Это просто болезнь, ничего страшного. Просто есть такая болезнь – она называется уродством, и все иногда бывают ей подвержены. В этой болезни, если разобраться, нет ничего смертельного – живут же с ней люди. Живут. Живут?
А может быть, все наоборот? Может быть, болезнь – это красота, и теперь Герман успешно излечился? Если так, то...
Если так, то лучше быть больным.
Герман с силой закусил нижнюю губу и вцепился пальцами в край ванны.
Только сейчас, усевшись и наклонившись вниз, он почувствовал складку на своем животе.
***
Уже вторую неделю Смородин работал в музее.
Быстрее стало бежать время, стал привычным ритуал открытия стеклянных витрин, пыль больше не въедалась в глаза. Больше не было ночных звонков в кабинете Фейха.
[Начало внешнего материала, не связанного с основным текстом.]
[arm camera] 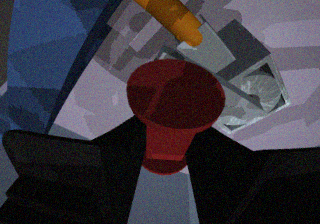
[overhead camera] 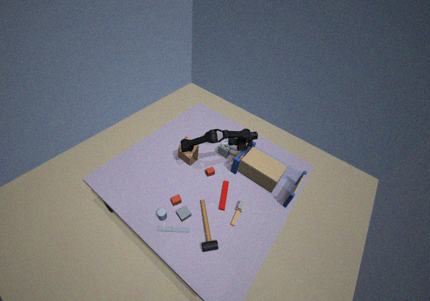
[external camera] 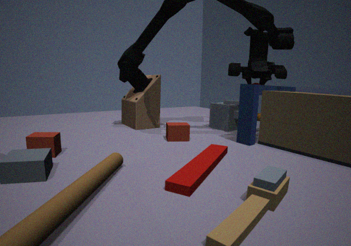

Ночью Петр читал стихи – читал запоем, иногда проговаривая губами наиболее сильные строчки. Сборник он носил с собой, чтобы читать дома и в метро. Иногда, если Петр забегал на работу на час раньше, они беседовали с Грановским.
— А я сразу понял, — говорил Грановский. – Что вы не читали Фейха. Самым любимым стихотворением вы назвали то, которое первым выпадает в поиске. Я слышал по телефону, как стучали клавиши, когда вы набирали «Юлиан Фейх». Но я все равно взял вас на работу, потому что был уверен, что вам здесь понравится.